Bis zum Juli 2026 standen sie als Schandflecken im Herzen Berlins: Zwei historische Gebäude am Checkpoint Charlie, darunter der ehemalige Hotel Pariser Hof, werden nun saniert und neu genutzt. Die Eigentümer haben die lange geplanten Revitalisierungsprojekte gestartet, die dem berühmten Ort neues Leben einhauchen sollen.
Vom Lost Place zum Schmuckstück
Die beiden Objekte an der Ecke Koch- und Friedrichstraße in Friedrichshain-Kreuzberg waren über Jahre hinweg ihrem Verfall preisgegeben. Das ehemalige Hotel Pariser Hof, einst ein beliebtes Hotel aus der Kaiserzeit, präsentiert sich nun eingerüstet. Laut Angaben der Eigentümer sollen hier moderne Büroflächen sowie Einzelhandel im Erdgeschoss entstehen. Die Fassade wird denkmalgerecht restauriert.
Das zweite Gebäude, direkt am Checkpoint Charlie gelegen, soll eine Mischnutzung aus Wohnungen, Gewerbe und kulturellen Angeboten erhalten. Die Eigentümer betonen, dass die historische Substanz weitgehend erhalten bleibt. „Wir wollen den Charakter dieser einzigartigen Berliner Adresse bewahren“, erklärten sie in einer Mitteilung.

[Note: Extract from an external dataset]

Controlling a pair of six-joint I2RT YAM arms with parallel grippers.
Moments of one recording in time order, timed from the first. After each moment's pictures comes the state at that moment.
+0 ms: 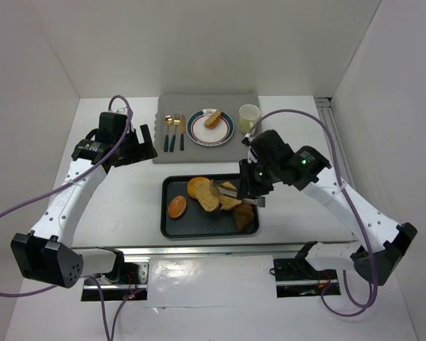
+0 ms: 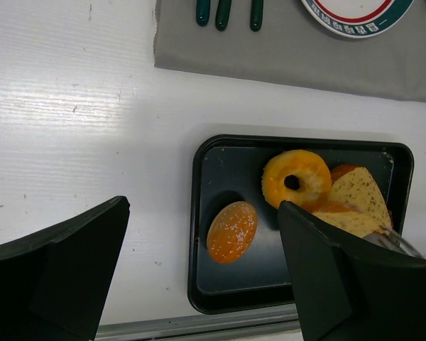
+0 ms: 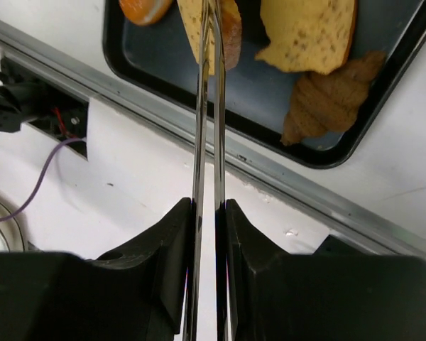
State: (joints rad) left arm -0.18 1.26 1.25 -0.80 0.01 -0.42; right arm 0.72 1.21 1.32 -1.10 -0.19 0.53
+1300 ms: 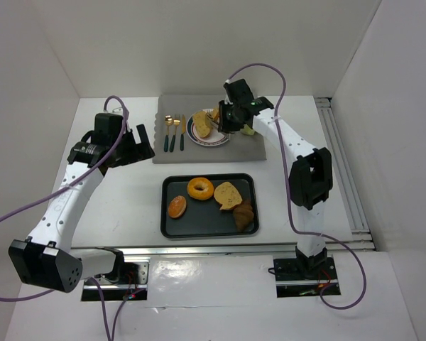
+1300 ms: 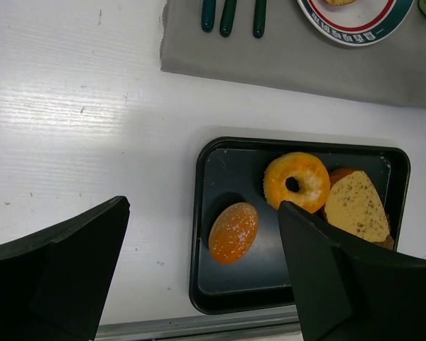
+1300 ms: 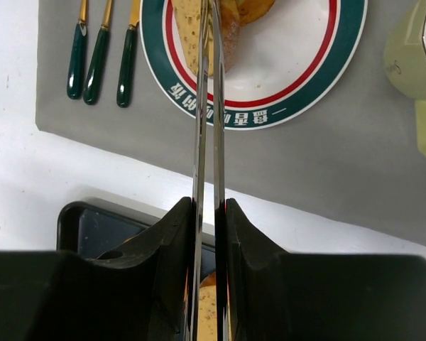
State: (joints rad) left arm -0.16 1.22 1.24 -0.80 0.01 -0.42; right arm 0.47 2.03 1.93 -0.72 -0.03 0.35
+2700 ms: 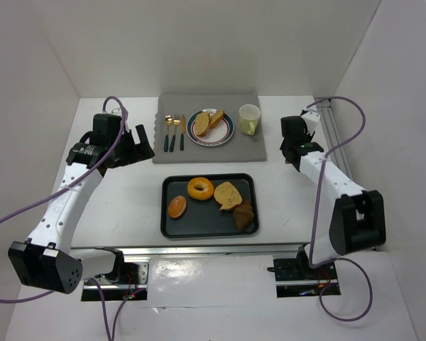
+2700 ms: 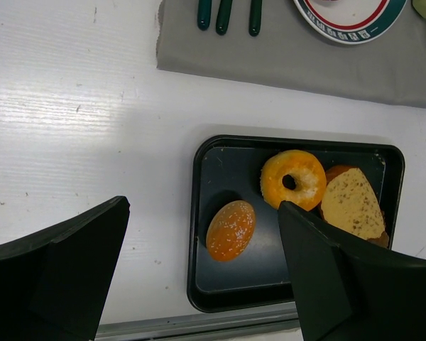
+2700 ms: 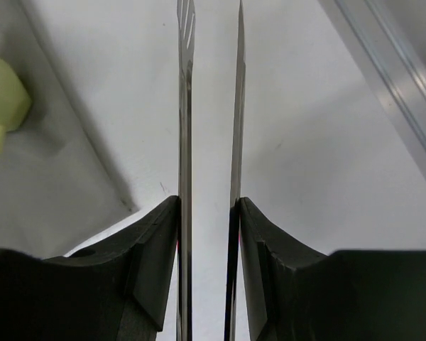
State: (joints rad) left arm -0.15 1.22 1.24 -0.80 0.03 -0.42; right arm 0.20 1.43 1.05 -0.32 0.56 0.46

Bedeutung für den Standort Checkpoint Charlie
Der Checkpoint Charlie ist einer der meistbesuchten Orte Berlins, zog aber in den vergangenen Jahren Kritik auf sich, weil viele umliegende Gebäude vernachlässigt wurden. Die nun beginnenden Sanierungsarbeiten gelten als wichtiges Signal für die Aufwertung des Areals. Bezirksbürgermeisterin Clara Herrmann (Grüne) begrüßte die Pläne: „Der Checkpoint Charlie verdient eine würdige Umgebung. Die Wiederbelebung dieser Gebäude ist ein Gewinn für den ganzen Kiez.“
Ein Sprecher der Eigentümer ergänzte: „Wir investieren zweistellige Millionenbeträge, um diese Lost Places in moderne, nachhaltige Immobilien zu verwandeln. Die Fertigstellung ist für Anfang 2028 geplant.“ Damit erhalten die Gebäude nicht nur eine neue Funktion, sondern auch eine ökologische Aufwertung durch energieeffiziente Technik.

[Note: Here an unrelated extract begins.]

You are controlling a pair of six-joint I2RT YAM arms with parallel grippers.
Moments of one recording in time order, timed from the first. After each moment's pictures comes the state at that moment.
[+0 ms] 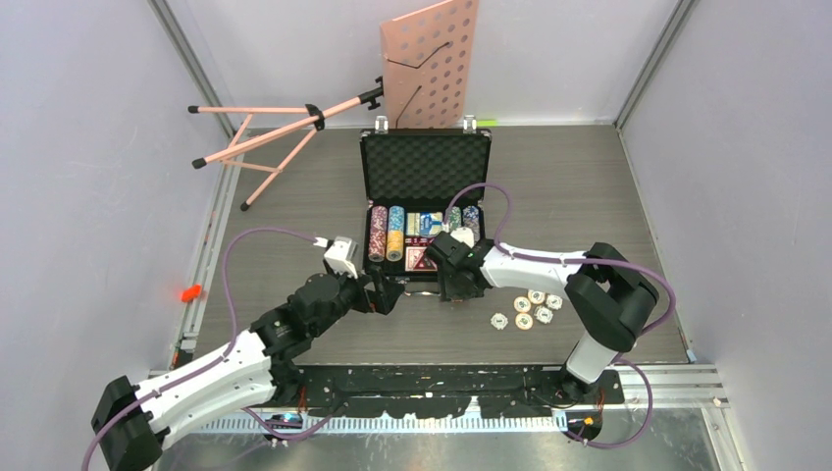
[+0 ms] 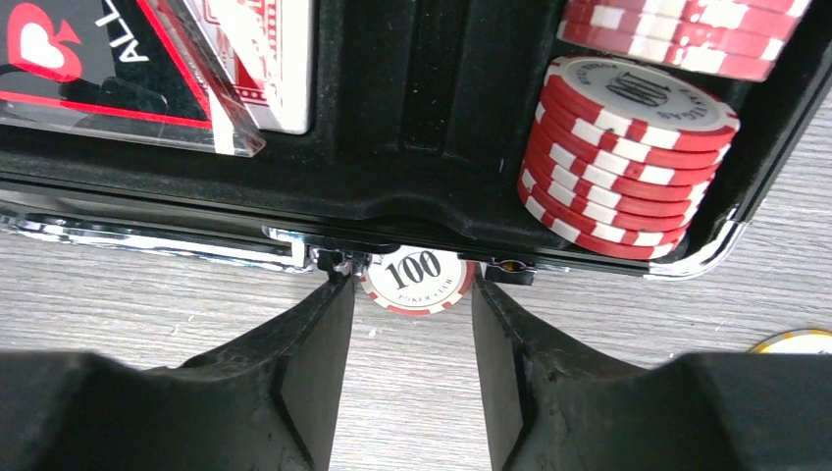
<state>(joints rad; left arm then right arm) -0.87 0.69 0.35 0.01 -0.22 -0.57 0.87 1.67 0.97 -0.55 0.25 0.74</state>
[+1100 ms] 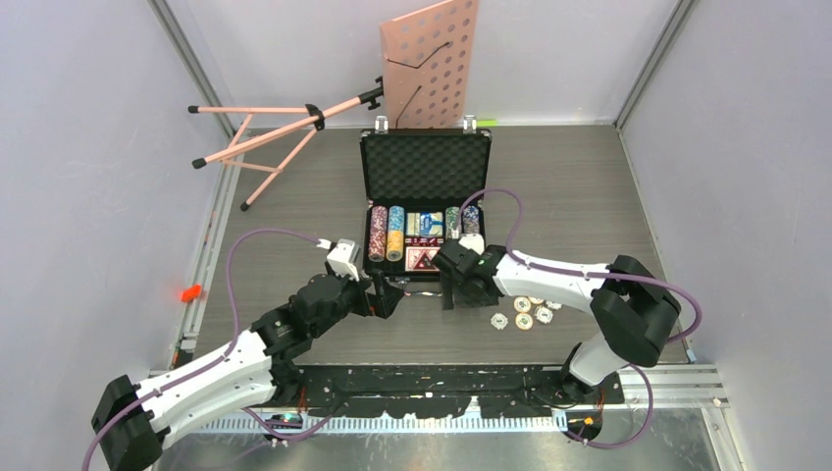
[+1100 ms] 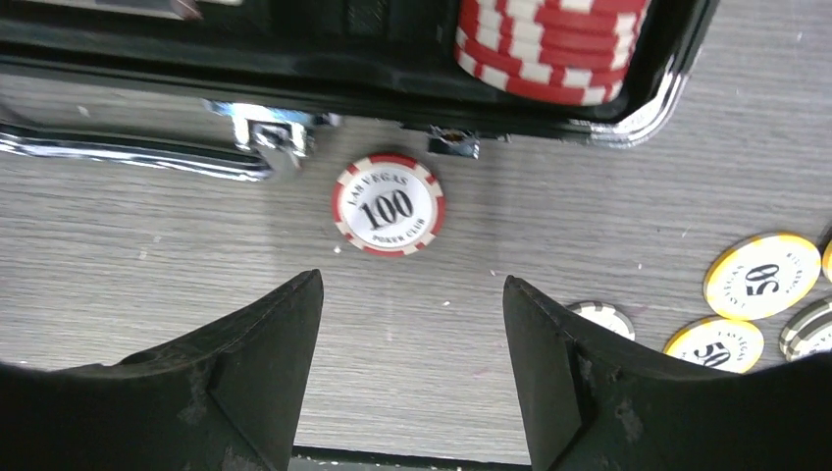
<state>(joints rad) -0.87 0.68 0.34 -0.02 -0.19 -0.57 0.92 1.54 0.90 -0.65 0.25 0.81</state>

Reaktionen aus der Nachbarschaft
Anwohner und Gewerbetreibende zeigen sich erleichtert. „Es war lange ein Trauerspiel, diese Häuser so verfallen zu sehen. Dass jetzt endlich etwas passiert, ist fantastisch“, sagt Claudia Weber, die seit 20 Jahren in der Friedrichstraße wohnt. Der Tourismusverband Berlin erwartet positive Effekte auf die Besucherzahlen: „Der Checkpoint Charlie wird durch die Neugestaltung noch attraktiver.“
Die Sanierung der beiden Gebäude ist Teil einer größeren Entwicklung entlang der Friedrichstraße, die in den kommenden Jahren weitere Neubau- und Modernisierungsprojekte vorsieht. Die Eigentümer hoffen, dass die neuen Nutzungen den Standort langfristig beleben und zu einem lebendigen Quartier beitragen.